Legislatures should move beyond visceral reactions to teenage nudity and help teenagers understand the repercussions of their actions.

Cases like Copening's have happened before, yet laws around the country remain unchanged. In the summer of 2010, eight students at a Pennsylvania high school, whose ages ranged from 13 to 17, were convicted of child pornography charges for distributing images of themselves to each other. While it's probably unwise, at the age of 13, to share illicit images of yourself that could end up anywhere, the sentence was an unduly harsh way to "draw these teenagers' attention to the wrongness of their acts," as the county's district attorney put it.

The moral impulse to shame or criminalize sexting continues to prevail, but the act of sexting is, ostensibly, a natural sexual behavior. Last year, the Washington Post reported findings from a study published in Pediatrics that found that one in four teens have, indeed, sexted. The paper went as far as to proclaim sexting "the new first base."
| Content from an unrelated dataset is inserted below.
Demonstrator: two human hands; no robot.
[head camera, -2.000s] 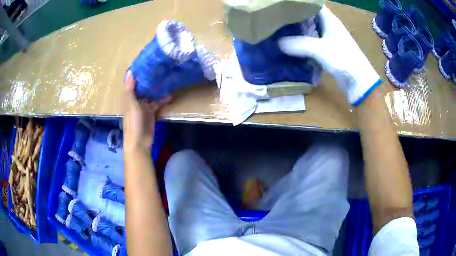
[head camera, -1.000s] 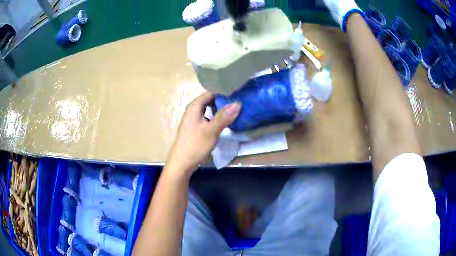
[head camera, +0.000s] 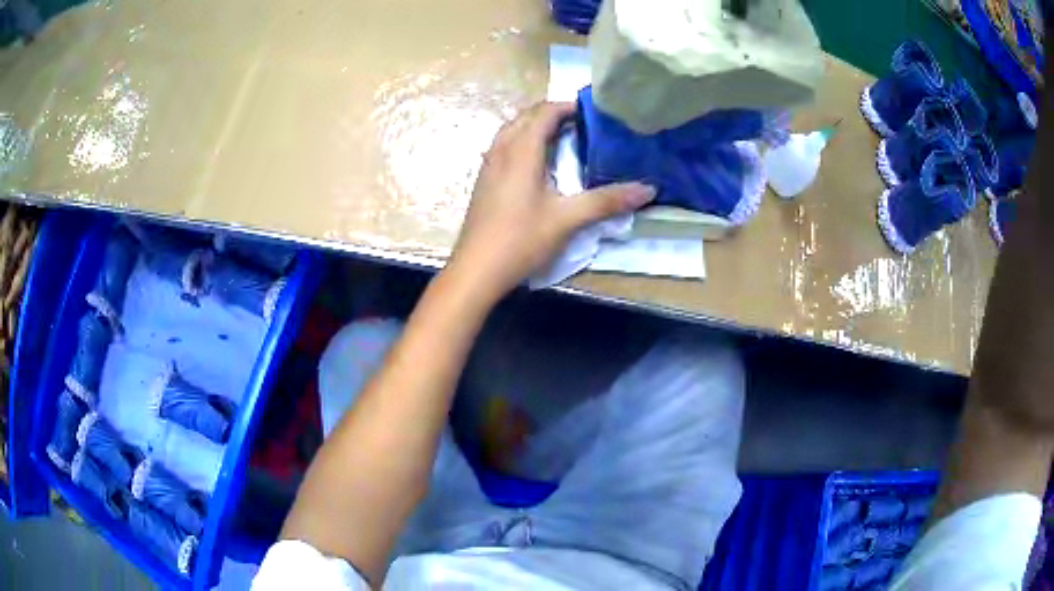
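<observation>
A small blue denim boot (head camera: 682, 167) lies on its side on the pale press base (head camera: 682, 222), under the cream press pad (head camera: 699, 58). Its fluffy edge points right. My bare left hand (head camera: 543, 202) holds the boot's left end, with the thumb along its near side and the fingers behind it. The pad hides the boot's upper part, so contact between them cannot be told. My right hand is out of the picture; only the right forearm shows at the right edge. White cloth (head camera: 584, 248) lies under the boot.
A white glue bottle (head camera: 795, 162) is right of the boot. Upright denim boots (head camera: 925, 191) stand on the bench (head camera: 289, 127) at the right. A blue crate (head camera: 249, 427) with boots is at the lower left. Another blue crate (head camera: 828, 520) with boots is at the lower right.
The view has turned and shifted. The right gloved hand has left the picture, and the right arm is now at the far right edge. My left hand still holds the boot under the pad.
</observation>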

In The Child as Victim and Perpetrator: Laws Punishing Juvenile "Sexting" attorney Joanna Berry advises against the legal system involving itself in sexting at all. "Courts could treat sexting in much the same way that some jurisdictions handle sex between minors—as protected conduct under a federal or state right to privacy," she explains. "Legislatures should move beyond visceral reactions to teenage nudity and help teenagers understand the repercussions of their actions. States need to protect juveniles from prosecution in criminal court." Ultimately, she finds, branding a promising young teenager as a sex offender for life is far more harmful than a consensually sent nude.